## Instructions to follow
Looking through the records that follow, determine how many lines contain "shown" and reply with that number alone.

--------

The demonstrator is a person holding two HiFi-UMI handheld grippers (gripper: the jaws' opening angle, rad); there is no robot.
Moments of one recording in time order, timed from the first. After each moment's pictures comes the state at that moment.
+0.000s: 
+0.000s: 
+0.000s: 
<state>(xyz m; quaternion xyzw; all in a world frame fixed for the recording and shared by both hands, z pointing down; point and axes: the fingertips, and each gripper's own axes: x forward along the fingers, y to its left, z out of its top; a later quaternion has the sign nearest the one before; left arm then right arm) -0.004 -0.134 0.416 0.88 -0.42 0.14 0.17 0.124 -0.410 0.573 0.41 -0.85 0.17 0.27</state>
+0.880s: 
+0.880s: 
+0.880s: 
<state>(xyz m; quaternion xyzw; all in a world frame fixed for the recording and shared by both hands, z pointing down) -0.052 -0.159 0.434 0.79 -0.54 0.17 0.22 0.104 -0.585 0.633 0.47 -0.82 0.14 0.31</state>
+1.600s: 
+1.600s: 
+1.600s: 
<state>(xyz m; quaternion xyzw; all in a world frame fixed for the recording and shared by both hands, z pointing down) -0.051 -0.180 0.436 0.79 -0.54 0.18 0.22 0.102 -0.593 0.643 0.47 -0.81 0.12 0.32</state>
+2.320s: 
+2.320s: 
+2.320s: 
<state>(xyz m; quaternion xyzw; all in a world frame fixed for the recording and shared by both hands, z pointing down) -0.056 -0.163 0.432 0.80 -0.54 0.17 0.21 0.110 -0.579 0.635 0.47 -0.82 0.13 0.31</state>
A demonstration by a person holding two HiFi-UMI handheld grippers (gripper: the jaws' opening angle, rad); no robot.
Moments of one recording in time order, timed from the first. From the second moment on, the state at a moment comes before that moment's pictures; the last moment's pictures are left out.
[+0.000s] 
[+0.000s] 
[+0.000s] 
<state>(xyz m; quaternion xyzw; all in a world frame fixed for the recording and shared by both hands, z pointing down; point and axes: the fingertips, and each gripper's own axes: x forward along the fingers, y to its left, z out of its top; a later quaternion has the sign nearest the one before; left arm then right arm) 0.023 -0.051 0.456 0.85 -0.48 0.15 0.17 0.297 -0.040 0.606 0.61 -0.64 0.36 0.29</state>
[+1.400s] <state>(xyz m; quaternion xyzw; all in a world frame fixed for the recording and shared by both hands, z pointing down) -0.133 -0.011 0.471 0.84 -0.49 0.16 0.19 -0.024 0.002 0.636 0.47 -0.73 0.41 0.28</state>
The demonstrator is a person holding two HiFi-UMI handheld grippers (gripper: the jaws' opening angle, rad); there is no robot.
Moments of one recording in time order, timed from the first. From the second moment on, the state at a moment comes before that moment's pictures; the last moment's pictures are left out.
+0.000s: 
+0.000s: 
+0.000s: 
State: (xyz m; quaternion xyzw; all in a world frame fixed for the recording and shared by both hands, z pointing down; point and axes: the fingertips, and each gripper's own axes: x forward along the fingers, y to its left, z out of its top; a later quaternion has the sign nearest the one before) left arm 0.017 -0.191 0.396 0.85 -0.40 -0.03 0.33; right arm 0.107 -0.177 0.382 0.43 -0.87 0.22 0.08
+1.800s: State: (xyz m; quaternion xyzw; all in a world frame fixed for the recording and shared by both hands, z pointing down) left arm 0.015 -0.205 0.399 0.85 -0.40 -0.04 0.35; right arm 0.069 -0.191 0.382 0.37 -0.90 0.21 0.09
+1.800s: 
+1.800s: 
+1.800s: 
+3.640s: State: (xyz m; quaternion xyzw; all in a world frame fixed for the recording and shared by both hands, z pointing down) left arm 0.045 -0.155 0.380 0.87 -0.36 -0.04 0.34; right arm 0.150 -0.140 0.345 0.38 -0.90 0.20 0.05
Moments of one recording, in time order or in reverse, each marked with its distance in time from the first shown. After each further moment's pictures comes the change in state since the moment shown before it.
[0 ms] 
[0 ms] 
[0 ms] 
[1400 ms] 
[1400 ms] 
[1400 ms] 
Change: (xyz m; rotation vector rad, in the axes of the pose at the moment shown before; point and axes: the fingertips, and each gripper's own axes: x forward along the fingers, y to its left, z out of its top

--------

## Exercise response
2